● **Exercise brief**:
Report back every line below that carries the word "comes".

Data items
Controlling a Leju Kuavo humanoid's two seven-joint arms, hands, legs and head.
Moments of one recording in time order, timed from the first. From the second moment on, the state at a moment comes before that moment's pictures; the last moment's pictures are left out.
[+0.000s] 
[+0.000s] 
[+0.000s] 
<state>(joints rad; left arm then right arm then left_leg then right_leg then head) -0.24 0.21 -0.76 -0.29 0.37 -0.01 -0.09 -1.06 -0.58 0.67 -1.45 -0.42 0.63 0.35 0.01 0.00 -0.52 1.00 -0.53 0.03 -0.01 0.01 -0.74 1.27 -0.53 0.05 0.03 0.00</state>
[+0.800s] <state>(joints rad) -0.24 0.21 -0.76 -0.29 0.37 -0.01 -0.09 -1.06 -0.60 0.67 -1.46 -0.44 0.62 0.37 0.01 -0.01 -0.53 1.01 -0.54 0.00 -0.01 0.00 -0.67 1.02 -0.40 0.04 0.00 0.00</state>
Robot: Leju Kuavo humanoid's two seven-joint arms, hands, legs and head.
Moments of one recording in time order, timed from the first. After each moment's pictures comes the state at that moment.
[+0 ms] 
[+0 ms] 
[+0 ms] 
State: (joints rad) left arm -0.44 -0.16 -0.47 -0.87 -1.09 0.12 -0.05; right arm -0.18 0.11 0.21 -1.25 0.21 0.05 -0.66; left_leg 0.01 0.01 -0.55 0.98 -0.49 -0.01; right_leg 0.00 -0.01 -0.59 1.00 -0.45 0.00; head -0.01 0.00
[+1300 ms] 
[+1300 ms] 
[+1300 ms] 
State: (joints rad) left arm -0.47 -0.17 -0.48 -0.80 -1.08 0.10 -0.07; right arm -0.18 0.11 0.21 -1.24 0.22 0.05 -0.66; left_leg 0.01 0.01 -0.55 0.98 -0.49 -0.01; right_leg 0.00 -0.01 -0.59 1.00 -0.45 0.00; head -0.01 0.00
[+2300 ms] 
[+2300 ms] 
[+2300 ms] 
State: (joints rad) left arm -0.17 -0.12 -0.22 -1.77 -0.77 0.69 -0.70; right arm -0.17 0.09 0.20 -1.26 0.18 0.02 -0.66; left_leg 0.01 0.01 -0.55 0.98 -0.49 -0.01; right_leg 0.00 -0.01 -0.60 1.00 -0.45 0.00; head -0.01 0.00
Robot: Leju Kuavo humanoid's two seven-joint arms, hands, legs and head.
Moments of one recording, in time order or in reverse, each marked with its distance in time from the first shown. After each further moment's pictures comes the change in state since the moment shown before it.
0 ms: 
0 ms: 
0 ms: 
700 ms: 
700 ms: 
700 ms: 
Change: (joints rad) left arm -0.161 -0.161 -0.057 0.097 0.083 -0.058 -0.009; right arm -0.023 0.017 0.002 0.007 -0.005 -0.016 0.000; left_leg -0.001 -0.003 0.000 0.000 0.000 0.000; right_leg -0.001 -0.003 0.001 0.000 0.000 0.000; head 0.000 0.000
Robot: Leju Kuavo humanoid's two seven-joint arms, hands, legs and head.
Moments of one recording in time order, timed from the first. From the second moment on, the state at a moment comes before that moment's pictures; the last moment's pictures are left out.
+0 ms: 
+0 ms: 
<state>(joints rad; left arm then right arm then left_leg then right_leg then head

● **Expected answer**:
Moments of one recording in time order, timed from the first. From the second moment on, the state at a moment comes before that moment's pictures; the last moment's pictures are left out.
Moments of one recording in time order, timed from the first. After each moment's pictures comes the state at that moment.
Moments of one recording, in time order or in reverse, each marked with its distance in time from the first shown. After each further moment's pictures comes the change in state since the moment shown before it.
Moments of one recording in time order, timed from the first. From the second moment on, the state at a moment comes before that moment's pictures; the last moment's pictures are left out.

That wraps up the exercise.